The city didn’t do the $185,000 Fish Passage Project to improve fish passage through Japanese Gulch Creek on it’s own, but through partnerships with more than 10 agencies, including Paine Field Airport, the state Department of Fish and Wildlife, and Edmonds Community College.

“This project represents a multi-agency effort to remove fish passage barriers in Japanese Gulch,” Mayor Joe Marine said. “We’re thankful for all of their support in helping to fund this wonderful project.”

An awards ceremony and ribbon cutting was held Oct. 13 in the lower Japanese Gulch to celebrate the completion of the project. Mukilteo received two awards.

The city, Paine Field and EdCC received the VISION 2040 Award from the Puget Sound Regional Council for their work on the project. The award recognizes innovative projects and programs that help ensure a sustainable future as the region grows.

Mukiteo’s Patricia Love, assistant director of community development, also received the Lifetime Environmental Achievement Award from the Friends of Narbeck Wetland Sanctuary for her leadership and vision to accomplish environmental protection and enhancement. It was the third ever to be awarded.

Assistant City Engineer Jim Niggemyer said he expects to see more salmon after the first rains, and that the city will be getting fish and wildlife counts soon.

Niggemyer said it was a very rewarding project, not only because it will improve fish passage in the creek, but because of the collaborative effort between agencies.

“With the number of people working together you get different ideas and do things differently,” he said. “Every time you turned around, something got better.”

The city partnered in 2009 with Snohomish County Airport to improve fish passage in the creek.

Phase 1 included adding a combination of baffles and boulders to concentrate and deepen the flow of water through an existing culvert. It was finished in July 2010.

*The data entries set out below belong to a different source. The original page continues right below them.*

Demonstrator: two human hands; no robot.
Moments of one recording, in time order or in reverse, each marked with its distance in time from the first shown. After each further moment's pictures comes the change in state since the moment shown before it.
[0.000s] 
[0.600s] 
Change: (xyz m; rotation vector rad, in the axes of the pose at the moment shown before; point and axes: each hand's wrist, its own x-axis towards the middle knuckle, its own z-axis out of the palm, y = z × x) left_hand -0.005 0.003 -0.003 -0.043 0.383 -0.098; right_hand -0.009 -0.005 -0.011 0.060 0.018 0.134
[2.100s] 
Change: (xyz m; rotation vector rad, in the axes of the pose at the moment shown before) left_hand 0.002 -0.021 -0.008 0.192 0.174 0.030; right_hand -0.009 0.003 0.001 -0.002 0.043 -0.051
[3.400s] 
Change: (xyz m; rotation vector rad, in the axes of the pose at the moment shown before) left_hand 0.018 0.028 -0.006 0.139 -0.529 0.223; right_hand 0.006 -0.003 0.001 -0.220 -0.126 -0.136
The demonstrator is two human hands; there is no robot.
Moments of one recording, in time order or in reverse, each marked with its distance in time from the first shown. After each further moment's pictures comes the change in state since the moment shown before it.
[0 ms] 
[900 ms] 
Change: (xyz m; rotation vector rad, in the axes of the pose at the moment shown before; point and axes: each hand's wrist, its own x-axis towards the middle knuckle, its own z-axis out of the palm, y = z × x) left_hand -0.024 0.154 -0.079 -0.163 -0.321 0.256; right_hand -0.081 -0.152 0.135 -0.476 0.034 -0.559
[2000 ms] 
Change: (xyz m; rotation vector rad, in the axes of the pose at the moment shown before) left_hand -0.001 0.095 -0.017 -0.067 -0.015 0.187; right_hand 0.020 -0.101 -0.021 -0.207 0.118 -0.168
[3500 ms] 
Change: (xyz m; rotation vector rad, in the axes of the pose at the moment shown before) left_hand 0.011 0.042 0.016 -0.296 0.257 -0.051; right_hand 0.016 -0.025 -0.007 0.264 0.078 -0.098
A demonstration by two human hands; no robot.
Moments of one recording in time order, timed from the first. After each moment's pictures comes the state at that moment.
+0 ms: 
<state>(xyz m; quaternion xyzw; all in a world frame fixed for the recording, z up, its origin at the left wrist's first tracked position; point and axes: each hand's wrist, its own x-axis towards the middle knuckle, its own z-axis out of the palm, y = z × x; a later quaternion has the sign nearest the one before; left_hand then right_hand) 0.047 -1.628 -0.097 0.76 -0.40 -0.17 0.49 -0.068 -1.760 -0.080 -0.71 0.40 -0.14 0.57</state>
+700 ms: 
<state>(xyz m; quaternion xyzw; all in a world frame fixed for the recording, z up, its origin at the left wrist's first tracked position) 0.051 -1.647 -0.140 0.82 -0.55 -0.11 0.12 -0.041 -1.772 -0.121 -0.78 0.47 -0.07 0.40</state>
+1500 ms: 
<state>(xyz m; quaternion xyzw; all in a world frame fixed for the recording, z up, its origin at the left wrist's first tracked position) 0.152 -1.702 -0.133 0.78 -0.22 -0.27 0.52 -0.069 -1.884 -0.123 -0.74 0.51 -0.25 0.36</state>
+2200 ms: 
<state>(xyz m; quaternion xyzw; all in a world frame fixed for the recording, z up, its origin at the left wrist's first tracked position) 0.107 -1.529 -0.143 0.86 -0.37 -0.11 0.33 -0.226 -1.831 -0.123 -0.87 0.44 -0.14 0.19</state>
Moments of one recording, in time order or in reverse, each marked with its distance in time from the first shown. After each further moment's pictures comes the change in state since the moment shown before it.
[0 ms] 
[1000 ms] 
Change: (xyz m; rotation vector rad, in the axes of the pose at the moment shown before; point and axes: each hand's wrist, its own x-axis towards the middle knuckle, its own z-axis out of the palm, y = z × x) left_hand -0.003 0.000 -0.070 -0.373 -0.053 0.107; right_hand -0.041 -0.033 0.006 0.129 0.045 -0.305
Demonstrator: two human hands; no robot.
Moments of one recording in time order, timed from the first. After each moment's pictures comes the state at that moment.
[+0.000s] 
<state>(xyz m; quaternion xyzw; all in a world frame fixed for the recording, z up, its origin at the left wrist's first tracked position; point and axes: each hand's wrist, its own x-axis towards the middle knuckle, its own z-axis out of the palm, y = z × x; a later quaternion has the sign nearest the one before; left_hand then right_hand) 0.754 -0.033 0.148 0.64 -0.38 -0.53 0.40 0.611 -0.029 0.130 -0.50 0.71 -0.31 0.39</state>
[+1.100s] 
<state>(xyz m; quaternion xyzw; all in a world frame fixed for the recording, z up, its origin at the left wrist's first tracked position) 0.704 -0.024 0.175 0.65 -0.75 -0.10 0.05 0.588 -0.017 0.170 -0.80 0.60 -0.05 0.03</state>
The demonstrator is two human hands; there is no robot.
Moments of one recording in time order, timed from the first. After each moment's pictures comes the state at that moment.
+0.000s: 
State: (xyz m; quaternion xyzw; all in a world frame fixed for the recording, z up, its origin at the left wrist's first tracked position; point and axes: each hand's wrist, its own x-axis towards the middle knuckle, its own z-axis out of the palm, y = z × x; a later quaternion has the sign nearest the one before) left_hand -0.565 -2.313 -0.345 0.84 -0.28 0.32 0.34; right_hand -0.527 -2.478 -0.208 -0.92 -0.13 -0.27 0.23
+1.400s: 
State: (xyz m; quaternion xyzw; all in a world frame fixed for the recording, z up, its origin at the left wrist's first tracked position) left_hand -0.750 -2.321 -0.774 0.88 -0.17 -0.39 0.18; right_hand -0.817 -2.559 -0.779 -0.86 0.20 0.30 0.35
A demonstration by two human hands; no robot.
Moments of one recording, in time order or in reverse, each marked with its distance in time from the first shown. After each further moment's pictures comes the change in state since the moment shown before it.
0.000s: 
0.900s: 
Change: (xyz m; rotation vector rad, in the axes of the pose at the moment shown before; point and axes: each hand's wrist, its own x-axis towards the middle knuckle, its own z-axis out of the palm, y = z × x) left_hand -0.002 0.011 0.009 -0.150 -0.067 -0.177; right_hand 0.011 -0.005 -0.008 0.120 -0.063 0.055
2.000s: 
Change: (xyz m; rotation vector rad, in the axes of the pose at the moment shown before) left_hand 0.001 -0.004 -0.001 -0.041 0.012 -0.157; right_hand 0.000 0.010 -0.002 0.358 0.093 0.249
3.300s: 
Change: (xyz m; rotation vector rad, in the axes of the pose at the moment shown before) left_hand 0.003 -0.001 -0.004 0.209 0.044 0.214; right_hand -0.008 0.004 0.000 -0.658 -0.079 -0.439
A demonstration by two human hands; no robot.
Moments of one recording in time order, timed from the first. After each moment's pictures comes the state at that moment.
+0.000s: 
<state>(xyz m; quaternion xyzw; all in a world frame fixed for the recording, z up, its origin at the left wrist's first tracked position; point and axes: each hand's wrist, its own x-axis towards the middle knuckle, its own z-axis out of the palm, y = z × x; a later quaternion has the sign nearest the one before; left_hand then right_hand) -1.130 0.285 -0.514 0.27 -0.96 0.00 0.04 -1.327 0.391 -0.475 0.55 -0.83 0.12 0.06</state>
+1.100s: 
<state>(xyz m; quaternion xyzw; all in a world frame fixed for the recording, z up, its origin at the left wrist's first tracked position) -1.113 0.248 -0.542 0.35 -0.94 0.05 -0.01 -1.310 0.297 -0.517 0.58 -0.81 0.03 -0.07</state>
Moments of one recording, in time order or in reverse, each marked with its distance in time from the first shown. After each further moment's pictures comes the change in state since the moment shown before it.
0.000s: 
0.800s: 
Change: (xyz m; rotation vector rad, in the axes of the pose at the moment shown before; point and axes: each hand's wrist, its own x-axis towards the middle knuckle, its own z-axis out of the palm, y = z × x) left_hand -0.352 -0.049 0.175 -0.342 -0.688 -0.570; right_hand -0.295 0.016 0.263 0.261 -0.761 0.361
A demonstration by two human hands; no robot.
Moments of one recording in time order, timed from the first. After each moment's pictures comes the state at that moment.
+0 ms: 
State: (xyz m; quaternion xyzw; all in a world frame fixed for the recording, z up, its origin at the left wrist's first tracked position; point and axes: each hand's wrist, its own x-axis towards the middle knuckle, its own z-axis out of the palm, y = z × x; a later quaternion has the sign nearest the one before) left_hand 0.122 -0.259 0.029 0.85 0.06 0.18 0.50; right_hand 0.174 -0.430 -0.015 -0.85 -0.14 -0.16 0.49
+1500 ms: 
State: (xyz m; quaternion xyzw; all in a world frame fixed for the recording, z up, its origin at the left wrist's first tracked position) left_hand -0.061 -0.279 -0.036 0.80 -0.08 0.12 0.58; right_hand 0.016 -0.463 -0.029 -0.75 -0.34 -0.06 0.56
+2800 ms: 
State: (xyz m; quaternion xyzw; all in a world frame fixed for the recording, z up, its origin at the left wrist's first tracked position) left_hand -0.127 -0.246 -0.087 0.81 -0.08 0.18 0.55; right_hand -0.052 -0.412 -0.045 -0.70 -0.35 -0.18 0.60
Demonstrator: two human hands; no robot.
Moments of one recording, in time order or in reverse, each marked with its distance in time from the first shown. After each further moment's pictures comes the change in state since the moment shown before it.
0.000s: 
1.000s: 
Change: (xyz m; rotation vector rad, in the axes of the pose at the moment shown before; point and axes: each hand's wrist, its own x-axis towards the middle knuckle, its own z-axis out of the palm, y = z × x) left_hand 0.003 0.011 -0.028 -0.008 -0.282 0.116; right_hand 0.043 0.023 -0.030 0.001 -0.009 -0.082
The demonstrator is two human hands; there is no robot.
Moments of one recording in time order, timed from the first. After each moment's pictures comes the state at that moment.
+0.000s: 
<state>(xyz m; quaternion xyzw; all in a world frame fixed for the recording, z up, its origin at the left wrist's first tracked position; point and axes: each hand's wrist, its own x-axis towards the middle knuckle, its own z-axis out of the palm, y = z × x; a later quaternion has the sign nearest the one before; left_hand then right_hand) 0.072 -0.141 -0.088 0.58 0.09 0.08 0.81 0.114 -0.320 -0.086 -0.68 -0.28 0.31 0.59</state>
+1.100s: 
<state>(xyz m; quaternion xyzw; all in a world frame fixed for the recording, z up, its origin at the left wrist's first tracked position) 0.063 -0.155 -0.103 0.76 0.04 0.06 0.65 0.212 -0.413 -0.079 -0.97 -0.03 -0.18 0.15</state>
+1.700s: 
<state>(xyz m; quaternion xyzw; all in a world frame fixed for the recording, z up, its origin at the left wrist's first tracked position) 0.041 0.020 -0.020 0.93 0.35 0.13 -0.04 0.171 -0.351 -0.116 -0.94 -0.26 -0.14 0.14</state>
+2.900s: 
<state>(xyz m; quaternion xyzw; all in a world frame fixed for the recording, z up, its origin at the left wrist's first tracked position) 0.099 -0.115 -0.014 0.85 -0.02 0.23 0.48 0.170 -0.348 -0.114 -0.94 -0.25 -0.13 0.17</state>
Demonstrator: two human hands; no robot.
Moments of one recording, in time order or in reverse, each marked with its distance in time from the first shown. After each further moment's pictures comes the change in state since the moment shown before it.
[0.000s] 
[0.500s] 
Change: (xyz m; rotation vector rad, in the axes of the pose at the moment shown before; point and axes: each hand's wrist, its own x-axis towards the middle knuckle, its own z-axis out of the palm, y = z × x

Phase 2 included a fish ladder from the stream up the culvert to give fish more habitat. Fish will make three smaller jumps instead of trying – and often failing – to make an 18-inch leap. It was done in October 2010.

Phase 3 involved the realignment or diversion of the creek from its existing engineered channel to the historical channel. The city just finished this phase.

Phase 4 involved connecting the creek with a nearby wetland with another fish ladder. This phase was also just finished.

“We have already seen fish in the Phase 3 and 4 restoration area,” Marine said. “We are making a meaningful environmental difference here in Japanese Gulch.”

Paine Field funded Phases 1 and 2 and the design of Phase 3 with $150,000 in stream-mitigation funds. The rest was funded with the city’s Stormwater Fund.

Mukilteo also partnered in 2011 with Edmonds Community College after archeologists found historical and cultural artifacts in Japanese Gulch.

Together, they created an anthropology and archeology field-training program that allowed students to excavate the site and recover remnants of the Japanese community that called the gulch home in the early 1900s.

“Without the support of the college and all of the student involvement, our project would have stopped with the fish ladder,” Marine said. “Phases 3 and 4 would not have been possible.”

The project had been delayed until the site could be excavated, as required by state law. The city redesigned the project so that it avoided impacting the archeological site.

EdCC students will also help the city by providing fish and wildlife counts.